__Your task__
Each line below must be printed again exactly.

-.-.-

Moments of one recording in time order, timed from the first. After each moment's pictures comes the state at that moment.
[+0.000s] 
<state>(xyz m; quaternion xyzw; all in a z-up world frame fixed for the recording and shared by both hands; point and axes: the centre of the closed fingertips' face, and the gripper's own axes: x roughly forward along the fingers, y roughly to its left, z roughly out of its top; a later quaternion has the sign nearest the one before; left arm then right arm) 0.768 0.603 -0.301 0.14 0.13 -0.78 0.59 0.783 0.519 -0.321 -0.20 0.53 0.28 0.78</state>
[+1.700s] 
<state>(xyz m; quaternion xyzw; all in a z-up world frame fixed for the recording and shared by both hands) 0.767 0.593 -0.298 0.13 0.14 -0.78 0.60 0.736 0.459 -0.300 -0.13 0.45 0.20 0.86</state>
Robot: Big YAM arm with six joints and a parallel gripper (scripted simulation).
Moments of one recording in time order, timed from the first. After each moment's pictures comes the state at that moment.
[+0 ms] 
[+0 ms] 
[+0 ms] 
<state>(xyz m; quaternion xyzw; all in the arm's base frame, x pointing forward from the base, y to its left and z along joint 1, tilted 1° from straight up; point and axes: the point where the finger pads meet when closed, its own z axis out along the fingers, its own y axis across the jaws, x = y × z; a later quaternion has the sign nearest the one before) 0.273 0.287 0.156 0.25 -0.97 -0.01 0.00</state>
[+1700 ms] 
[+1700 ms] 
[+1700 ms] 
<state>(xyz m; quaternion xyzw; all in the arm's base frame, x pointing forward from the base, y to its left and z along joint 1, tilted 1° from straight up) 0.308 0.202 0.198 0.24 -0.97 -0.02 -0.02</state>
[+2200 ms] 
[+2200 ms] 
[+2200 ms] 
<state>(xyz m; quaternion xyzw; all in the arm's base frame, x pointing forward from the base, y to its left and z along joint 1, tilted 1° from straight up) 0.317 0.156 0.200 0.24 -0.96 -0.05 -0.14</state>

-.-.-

__Your response__
Moments of one recording in time order, timed from the first. After each moment's pictures comes the state at that moment.
[+0.000s] 
<state>(xyz m; quaternion xyzw; all in a z-up world frame fixed for the recording and shared by both hands; point and axes: the centre of the closed fingertips' face, and the gripper's own axes: x roughly forward along the fingers, y roughly to its left, z roughly out of its top; a later quaternion has the sign nearest the one before; left arm then right arm) 0.768 0.603 -0.301 0.14 0.13 -0.78 0.59 0.783 0.519 -0.321 -0.20 0.53 0.28 0.78</state>
[+1.700s] 
<state>(xyz m; quaternion xyzw; all in a z-up world frame fixed for the recording and shared by both hands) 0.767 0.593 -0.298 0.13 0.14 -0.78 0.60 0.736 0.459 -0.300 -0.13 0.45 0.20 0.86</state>
Robot: Big YAM arm with six joints and a parallel gripper (scripted simulation).
Moments of one recording in time order, timed from the first. After each moment's pictures comes the state at that moment.
[+0 ms] 
[+0 ms] 
[+0 ms] 
<state>(xyz m; quaternion xyzw; all in the arm's base frame, x pointing forward from the base, y to its left and z along joint 1, tilted 1° from straight up; point and axes: the point where the finger pads meet when closed, its own z axis out along the fingers, its own y axis across the jaws, x = y × z; a later quaternion has the sign nearest the one before) 0.273 0.287 0.156 0.25 -0.97 -0.01 0.00</state>
[+1700 ms] 
[+1700 ms] 
[+1700 ms] 
<state>(xyz m; quaternion xyzw; all in the arm's base frame, x pointing forward from the base, y to its left and z along joint 1, tilted 1° from straight up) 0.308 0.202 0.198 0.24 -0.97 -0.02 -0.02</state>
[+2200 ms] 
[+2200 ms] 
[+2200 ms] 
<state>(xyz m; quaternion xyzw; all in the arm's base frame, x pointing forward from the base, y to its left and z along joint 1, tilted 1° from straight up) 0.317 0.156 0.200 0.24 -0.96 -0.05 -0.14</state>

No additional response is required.